The Fast Hough Transform (FHT)

The above method has two main drawbacks: large memory requirement and slowness. In order to find the plane parameters accurately, parameter space must be divided finely in all three directions, and an accumulator assigned to each block. Also it takes a long time to fill the accumulators when there are so many. The Fast Hough Transform described in [#!Li_etc_86!#] gives considerable speed up and reduces memory requirement. Instead of dividing parameter space uniformly into blocks, the FHT ``homes in'' on the solution, ignoring areas in parameter space relatively devoid of votes. The relative speed advantage of the FHT increases for higher dimensional parameter spaces.

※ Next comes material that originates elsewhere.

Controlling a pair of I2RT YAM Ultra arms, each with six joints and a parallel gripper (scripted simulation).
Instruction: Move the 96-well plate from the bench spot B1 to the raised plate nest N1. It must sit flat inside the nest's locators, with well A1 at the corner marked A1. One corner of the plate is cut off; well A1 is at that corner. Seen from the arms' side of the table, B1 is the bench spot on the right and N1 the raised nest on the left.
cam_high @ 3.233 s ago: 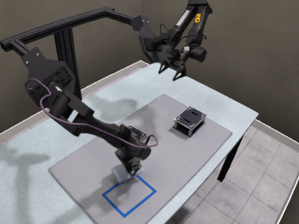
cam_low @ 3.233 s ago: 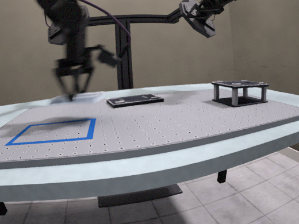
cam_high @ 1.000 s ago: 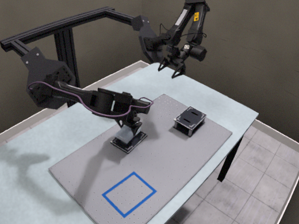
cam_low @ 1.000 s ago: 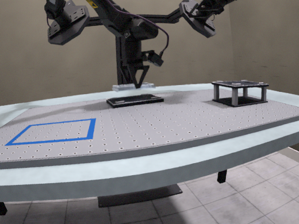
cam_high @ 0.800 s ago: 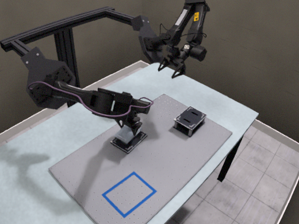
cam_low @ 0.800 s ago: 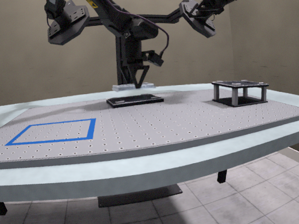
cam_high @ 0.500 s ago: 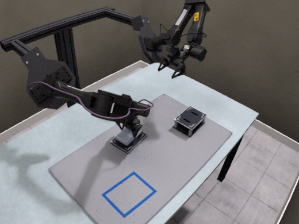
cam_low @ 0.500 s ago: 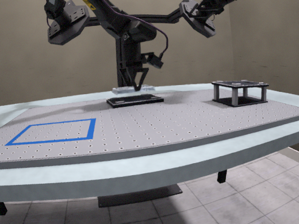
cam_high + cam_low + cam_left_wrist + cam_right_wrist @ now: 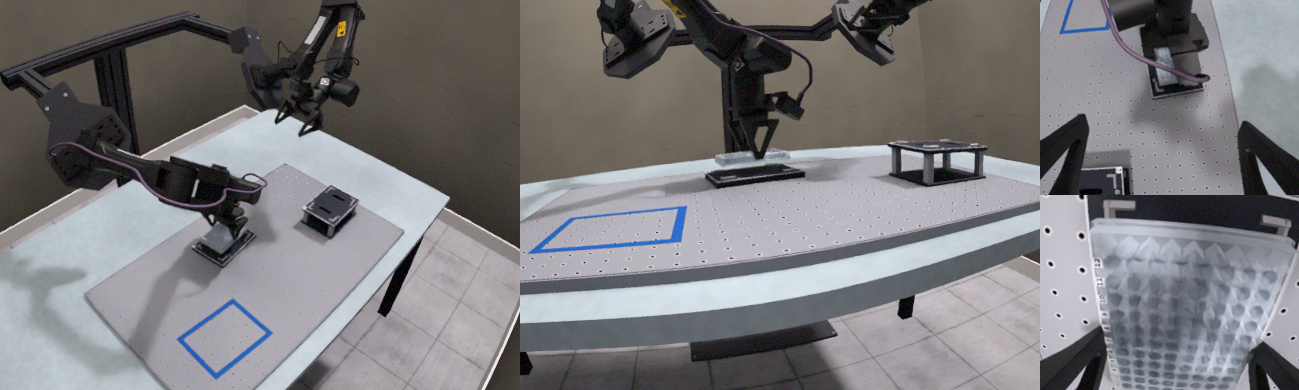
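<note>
Now: left hand 1 cm past the white 96-well plate, 24 cm to the left of it and 28 cm above it.
</note>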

The FHT applies to those Hough transform problems in which a feature $F_j$ votes for a hyperplane in parameter space (a hyperplane is a $k-1$ dimensional generalisation of a plane, where $k$ is the dimension of parameter space). This means that the relationship between feature space and parameter space must be linear in the parameters. In addition, it must be known in advance how many votes the solution will receive in the Hough transform. The FHT is also restricted in that it only supplies one ``best fit'' solution, whereas for the more conventional Hough transform method above it is plausible to consider local maxima as alternatives to the global maximum, i.e. the block in parameter space receiving the most votes.

A major advantage of the FHT is that it only uses addition and multiplication by two, which in integer arithmetic can be done efficiently using bitwise shifts. This is very convenient for computers on which integer arithmetic is much faster than floating point arithmetic.